# [Instructions for the task]
Please return all lines of the data below containing the string "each".

● ● ● ● ●

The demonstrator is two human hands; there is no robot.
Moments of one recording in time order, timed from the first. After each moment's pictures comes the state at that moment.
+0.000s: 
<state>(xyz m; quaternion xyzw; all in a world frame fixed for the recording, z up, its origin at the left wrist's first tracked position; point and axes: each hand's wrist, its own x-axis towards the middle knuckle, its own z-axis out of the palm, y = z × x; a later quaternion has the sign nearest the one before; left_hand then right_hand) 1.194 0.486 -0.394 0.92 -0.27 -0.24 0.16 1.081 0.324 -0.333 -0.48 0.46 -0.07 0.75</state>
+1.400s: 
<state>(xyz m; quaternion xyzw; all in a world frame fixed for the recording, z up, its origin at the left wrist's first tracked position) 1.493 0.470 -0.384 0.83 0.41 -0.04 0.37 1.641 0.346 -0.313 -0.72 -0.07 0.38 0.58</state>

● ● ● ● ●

# [Answer space]
Moments of one recording in time order, timed from the first. After each moment's pictures comes the state at that moment.
<state>(xyz m; quaternion xyzw; all in a world frame fixed for the recording, z up, its origin at the left wrist's first tracked position; point and axes: each hand's wrist, its own x-axis towards the middle knuckle, its own z-axis out of the palm, y = z × x; a later quaternion has the sign nearest the one before; left_hand then right_hand) 1.194 0.486 -0.394 0.92 -0.27 -0.24 0.16 1.081 0.324 -0.333 -0.48 0.46 -0.07 0.75</state>

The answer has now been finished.